La persistance d’un chômage élevé est également de nature à aggraver le climat politique en Europe. Les signes de fatigue vis-à-vis de l’austérité2 sont trop évidents en France, en Grèce, en Italie et au Portugal, où il y a une forte érosion des partis centristes et une hausse correspondante dans les sondages pour les partis extrémistes ou populistes. Cela ne présage rien de bon pour les élections parlementaires européennes à venir en mai 2014.

Il serait réconfortant de croire aux assurances apaisantes des décideurs européens. Toutefois, si leurs prévisions passées sont un indice de l’avenir, on aurait tort de les prendre au sérieux.

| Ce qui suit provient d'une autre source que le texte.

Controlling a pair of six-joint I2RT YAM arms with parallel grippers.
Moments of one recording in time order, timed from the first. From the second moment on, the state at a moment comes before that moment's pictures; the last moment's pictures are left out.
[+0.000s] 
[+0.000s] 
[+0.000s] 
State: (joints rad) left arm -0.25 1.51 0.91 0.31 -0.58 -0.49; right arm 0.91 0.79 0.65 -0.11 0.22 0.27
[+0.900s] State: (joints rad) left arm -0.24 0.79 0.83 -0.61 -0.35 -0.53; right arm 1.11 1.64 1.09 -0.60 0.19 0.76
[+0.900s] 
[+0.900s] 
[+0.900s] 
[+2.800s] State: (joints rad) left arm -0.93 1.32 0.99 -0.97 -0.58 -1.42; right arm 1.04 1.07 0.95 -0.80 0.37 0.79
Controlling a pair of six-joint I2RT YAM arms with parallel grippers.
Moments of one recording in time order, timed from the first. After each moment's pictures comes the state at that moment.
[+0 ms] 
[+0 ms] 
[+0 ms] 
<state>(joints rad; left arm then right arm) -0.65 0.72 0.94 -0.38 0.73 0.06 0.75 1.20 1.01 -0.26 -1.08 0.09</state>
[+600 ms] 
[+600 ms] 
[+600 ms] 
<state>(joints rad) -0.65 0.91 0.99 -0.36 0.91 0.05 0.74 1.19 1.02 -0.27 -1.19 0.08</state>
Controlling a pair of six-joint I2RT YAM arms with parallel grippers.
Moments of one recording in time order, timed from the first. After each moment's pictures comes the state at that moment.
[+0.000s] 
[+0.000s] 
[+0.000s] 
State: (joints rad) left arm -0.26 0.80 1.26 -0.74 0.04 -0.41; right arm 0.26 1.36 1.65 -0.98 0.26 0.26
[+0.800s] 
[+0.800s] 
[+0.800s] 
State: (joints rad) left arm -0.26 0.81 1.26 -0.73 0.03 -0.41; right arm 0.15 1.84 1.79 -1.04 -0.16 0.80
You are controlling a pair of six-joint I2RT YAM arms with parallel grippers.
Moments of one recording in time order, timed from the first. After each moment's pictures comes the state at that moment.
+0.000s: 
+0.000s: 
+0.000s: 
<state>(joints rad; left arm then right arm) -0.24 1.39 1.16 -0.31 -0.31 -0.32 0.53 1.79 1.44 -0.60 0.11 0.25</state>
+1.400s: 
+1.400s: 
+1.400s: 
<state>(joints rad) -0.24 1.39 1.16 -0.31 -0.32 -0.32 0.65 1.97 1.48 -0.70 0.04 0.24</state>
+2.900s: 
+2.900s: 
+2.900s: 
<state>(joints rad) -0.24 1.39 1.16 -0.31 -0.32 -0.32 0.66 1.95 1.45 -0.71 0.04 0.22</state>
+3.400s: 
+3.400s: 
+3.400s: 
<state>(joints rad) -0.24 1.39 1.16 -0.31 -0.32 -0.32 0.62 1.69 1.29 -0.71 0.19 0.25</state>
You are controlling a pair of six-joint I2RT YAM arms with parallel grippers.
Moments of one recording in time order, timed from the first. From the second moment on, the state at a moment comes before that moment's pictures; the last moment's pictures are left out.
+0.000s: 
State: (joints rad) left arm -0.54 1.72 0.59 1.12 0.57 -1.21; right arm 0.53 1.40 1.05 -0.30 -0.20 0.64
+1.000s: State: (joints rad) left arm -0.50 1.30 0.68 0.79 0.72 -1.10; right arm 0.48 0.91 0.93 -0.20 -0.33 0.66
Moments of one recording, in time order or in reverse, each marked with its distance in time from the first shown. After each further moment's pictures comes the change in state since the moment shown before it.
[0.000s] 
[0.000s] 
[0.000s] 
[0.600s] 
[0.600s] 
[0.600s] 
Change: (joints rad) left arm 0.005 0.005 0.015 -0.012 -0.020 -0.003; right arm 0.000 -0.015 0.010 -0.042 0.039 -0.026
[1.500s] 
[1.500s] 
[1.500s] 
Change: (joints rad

Article paru dans le Wall Street Journal du 2 janvier 2014.

Notes de traduction :

  1. M. Lachman raisonne comme un américain pour qui la planche à billet tourne sans arrêt. J’ai eu la chance de visiter, en octobre 2012, le musée de la société Crane à Dalton dans le Massachusetts. Depuis 1879, cette société est le fournisseur exclusif du papier servant à imprimer le dollar pour le Bureau of Engraving and Printing à Washington. Mon guide était un vieux monsieur de quatre-vingt ans qui a travaillé toute sa vie pour cette société. Jusqu’au 15 août 1971 quand le président Richard Nixon mit fin à la convertibilité du dollar avec l’once d’or, les horaires de travail dans sa société étaient ceux pépères de fonctionnaires. Puis, l’inflation aidant, les commandes ont afflué au point que l’usine travaille nuit et jour ! La dette a doublé sous le double mandat de George Walker Bush – de quatre à huit trillions de dollars – et doublé encore pour le seul premier mandat de Barack Hussein Obama.
  2. L’austérité a bon dos ! Cet éditorial erroné du Wall Street Journal va plaire à tous nos politiques lassés de l’austérité imposée par Bruxelles et Frankfort. Mais de quelle austérité parle-t-on lorsqu’aucune réduction de dépenses publiques n’a encore été votée par le parlement français ? L’auteur préconise la potion keynésienne dont l’Amérique ne cesse de se gaver. Je vous invite à relire l’article de Simeon Djankov, l’ancien ministre des finances de la Bulgarie, publié par le même journal le 18 avril 2013. J’ai traduit son article. Djankov démonte la thèse erronée des cigales. C’est en réduisant drastiquement les dépenses publiques, les impôts, le code du travail et l’État-providence en général que l’Europe renouera avec la croissance. C’est ce que fait avec succès le gouvernement conservateur de David Cameron. La croissance est saine au Royaume-Uni, malsaine aux États-Unis qui bénéficie du droit de seigneuriage du dollar depuis la conférence de Bretton Woods en juillet 1944.